EXERCISE PROMPT: Tally up how many lines in the listing below contain the string "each", and give only the total.
★ ★ ★ ★
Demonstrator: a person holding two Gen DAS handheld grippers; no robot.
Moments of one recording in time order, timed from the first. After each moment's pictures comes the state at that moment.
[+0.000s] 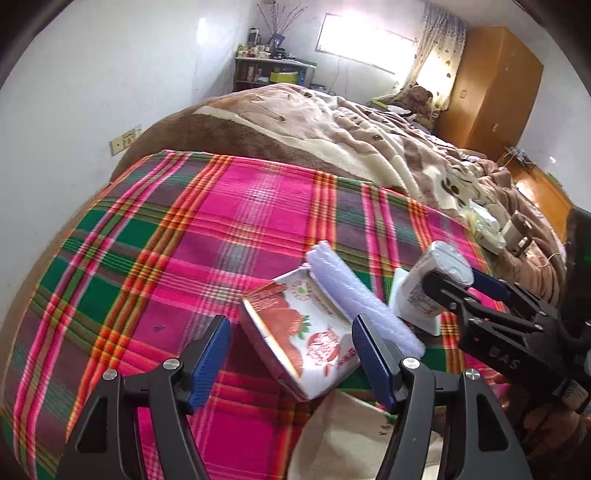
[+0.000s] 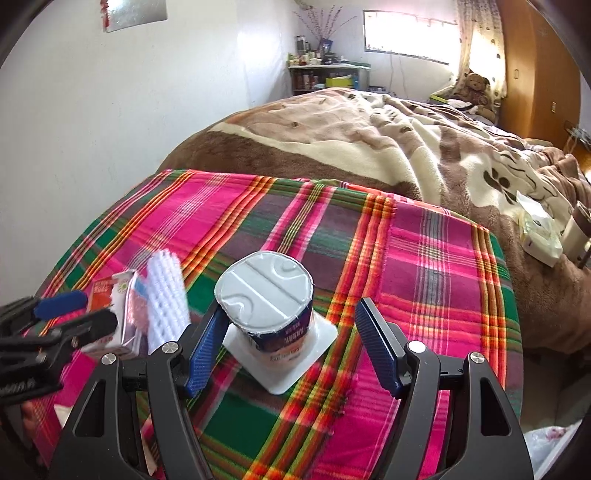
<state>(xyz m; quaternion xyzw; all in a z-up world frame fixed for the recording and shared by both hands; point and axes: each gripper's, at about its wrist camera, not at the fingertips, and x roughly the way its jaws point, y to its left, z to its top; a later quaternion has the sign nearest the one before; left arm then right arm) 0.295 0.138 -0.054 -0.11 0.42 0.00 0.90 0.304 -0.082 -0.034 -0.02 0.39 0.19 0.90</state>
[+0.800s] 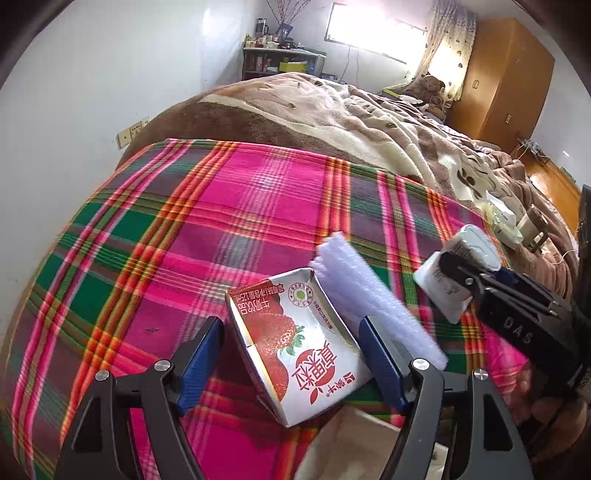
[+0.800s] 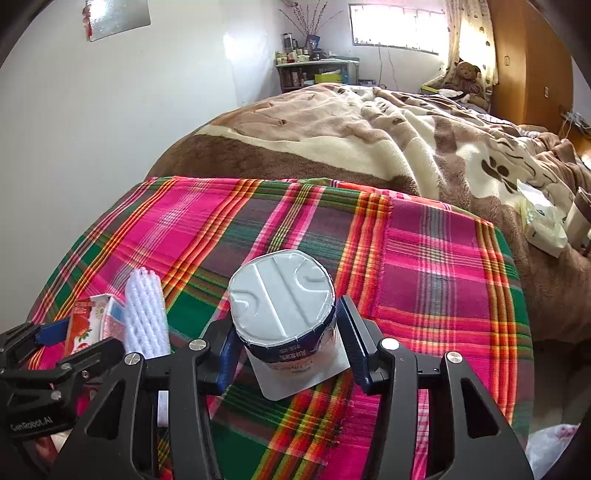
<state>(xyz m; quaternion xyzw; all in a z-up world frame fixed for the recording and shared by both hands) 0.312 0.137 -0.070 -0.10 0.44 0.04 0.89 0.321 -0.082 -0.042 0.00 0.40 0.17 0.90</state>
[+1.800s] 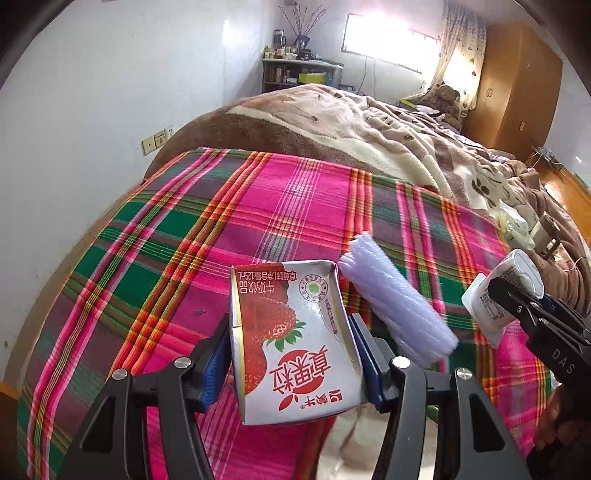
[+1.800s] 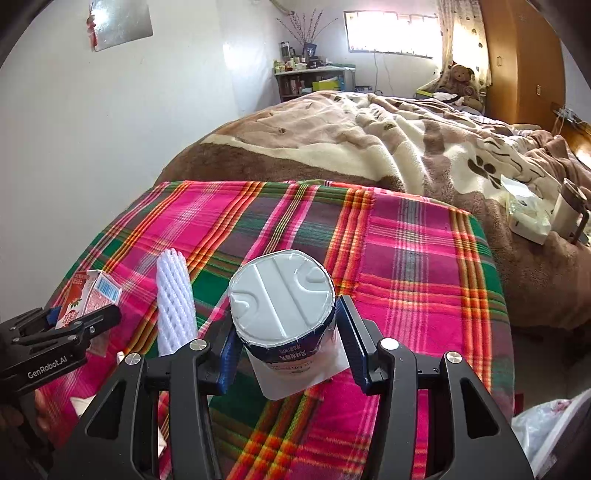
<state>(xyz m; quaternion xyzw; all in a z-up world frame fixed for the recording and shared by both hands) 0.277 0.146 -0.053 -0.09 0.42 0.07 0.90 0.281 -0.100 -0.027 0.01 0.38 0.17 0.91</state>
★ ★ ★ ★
ANSWER SPACE: 2